Both the asymptomatic patients and their contacts were placed in isolation for two weeks, and after the fortnight, the results remained the same. “None of detected positive cases or their close contacts became symptomatic or newly confirmed with COVID-19 during the isolation period.”
Further evidence showed that “virus cultures” in the positive and repositive asymptomatic cases were all negative, “indicating no ‘viable virus' in positive cases detected in this study.”
Ages of those found to be asymptomatic ranged between 10 and 89, with the asymptomatic positive rate being “lowest in children or adolescents aged 17 and below” and highest rate found among people older than 60.
The study also made the realization that due to a weakening of the virus itself, “newly infected persons were more likely to be asymptomatic and with a lower viral load than earlier infected cases.”
These results are not without precedent. In June, Dr. Maria Van Kerkhove, head of the World Health Organization’s (WHO) emerging diseases and zoonosis unit, shed doubt upon asymptomatic transmission. Speaking at a press conference, Van Kerkhove explained, “From the data we have, it still seems to be rare that an asymptomatic person actually transmits onward to a secondary individual.”
She then repeated the words “It’s very rare,” but despite her word choice of “rare,” Van Kerkhove could not point to a single case of asymptomatic transmission, noting that numerous reports “were not finding secondary transmission onward.”
Her comments went against the predominant narrative justifying lockdowns, and at the time the American Institute for Economic Research (AIER) highlighted that “she undermined the last bit of rationale there could be for lockdowns, mandated masks, social distancing regulation, and the entire apparatus of compulsion and coercion under which we’ve lived for three months.”
Swift to act, the WHO performed a U-turn, and the next day Van Kerkhove then declared that asymptomatic transmission was a “really complex question … We don’t actually have that answer yet.”
“I think that that’s misunderstanding to state that asymptomatic transmission globally is very rare. I was referring to a small subset of studies,” she added.
However, the new Wuhan study seems to present solid, scientific evidence that asymptomatic transmission is not just rare but nonexistent. Given that it found “no evidence that the identified asymptomatic positive cases were infectious,” the study raises important questions about lockdowns.
Commenting on the study, The Conservative Tree House noted that “all of the current lockdown regulations, mask wearing requirements and social distancing rules/decrees are based on a complete fallacy of false assumptions.” The evidence presented in the study shows that “‘very rare’ actually means ‘never’ asymptomatic spread just doesn’t happen – EVER.”
Such a large scientific study of 10 million people should not be overlooked, Jeffrey Tucker argued in the AIER, as it should be “huge news,” paving the way “to open up everything immediately.” Yet media reports have been virtually nonexistent and “ignored,” a fact that Tucker explained: “The lockdown lobby ignores whatever contradicts their narrative, preferring unverified anecdotes over an actual scientific study of 10 million residents in what was the world’s first major hotspot for the disease we are trying to manage.”

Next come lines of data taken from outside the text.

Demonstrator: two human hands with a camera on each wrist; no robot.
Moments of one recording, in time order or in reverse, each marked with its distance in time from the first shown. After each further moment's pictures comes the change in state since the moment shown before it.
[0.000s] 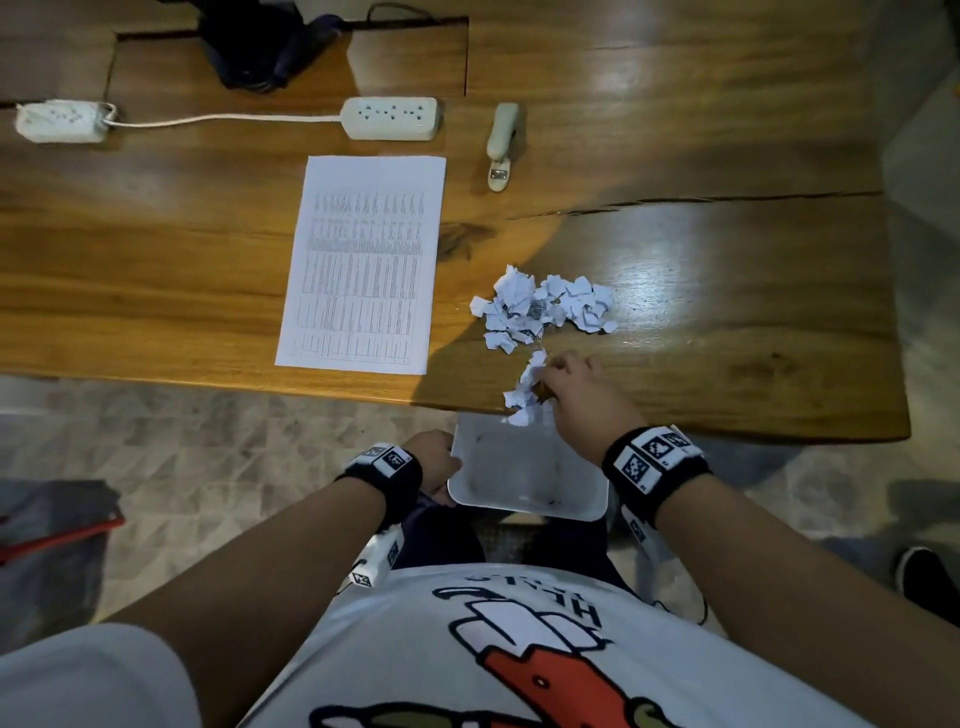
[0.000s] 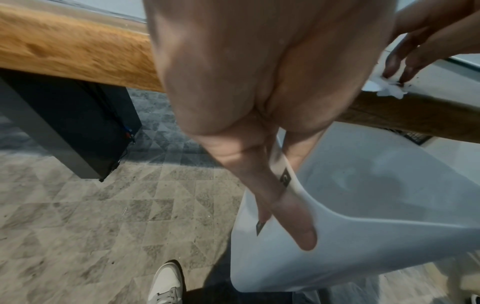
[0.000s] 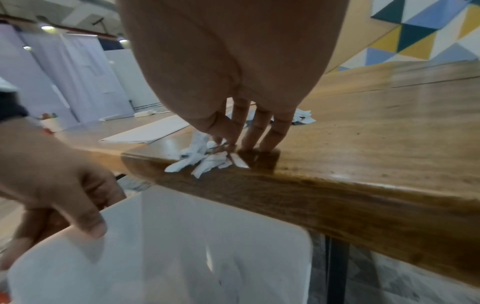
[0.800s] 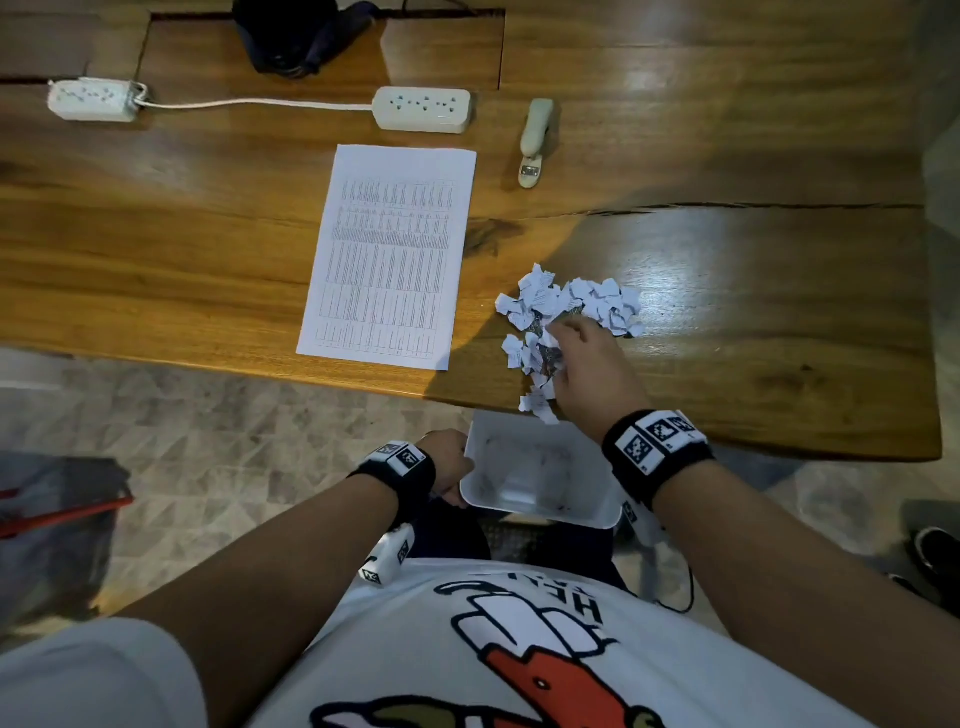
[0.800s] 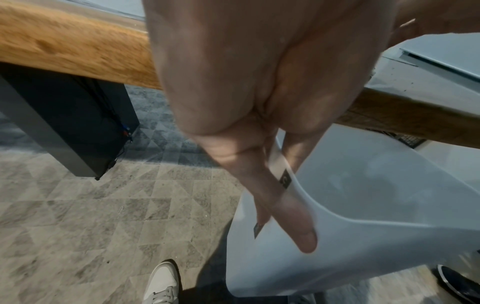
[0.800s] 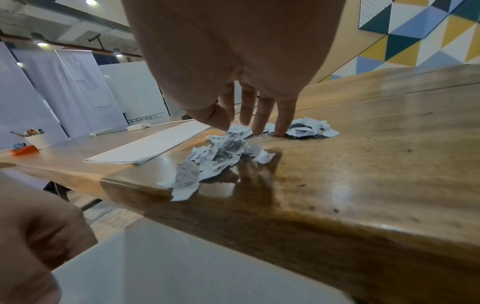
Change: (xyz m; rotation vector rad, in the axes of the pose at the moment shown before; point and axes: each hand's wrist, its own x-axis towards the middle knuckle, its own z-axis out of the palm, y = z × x) left_hand -0.001 -0.009 0.002 -0.133 -0.032 -0.013; right_hand 0.029 -0.021 -0.011 0.079 0.212 -0.013
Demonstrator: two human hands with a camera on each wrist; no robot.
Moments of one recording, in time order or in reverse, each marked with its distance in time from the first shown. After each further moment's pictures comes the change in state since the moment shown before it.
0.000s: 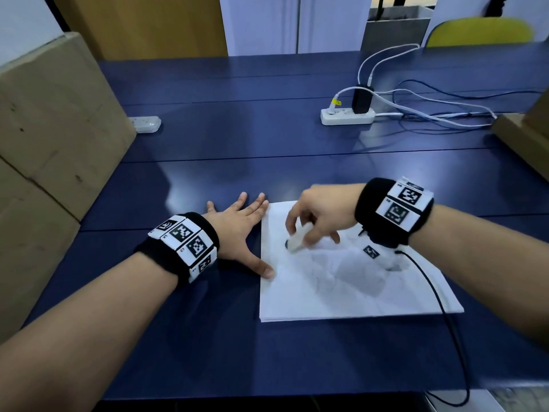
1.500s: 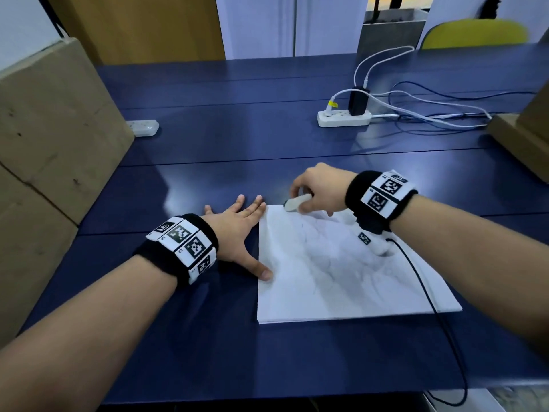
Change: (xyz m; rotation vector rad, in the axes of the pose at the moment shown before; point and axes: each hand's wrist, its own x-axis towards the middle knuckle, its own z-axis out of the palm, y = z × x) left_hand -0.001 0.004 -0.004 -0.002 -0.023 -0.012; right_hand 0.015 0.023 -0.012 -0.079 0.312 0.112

The recent findings should enable society to reopen once more, according to the AIER. Without asymptomatic transmission, “the whole basis for post-curve-flattening lockdowns,” life should resume and “we could take comfort in our normal intuition that healthy people can get out and about with no risk to others.”
“We keep hearing about how we should follow the science,” Tucker added. “The claim is tired by now. We know what’s really happening.”
He closed his commentary with the question: “With solid evidence that asymptomatic spread is nonsense, we have to ask: Who is making decisions and why?"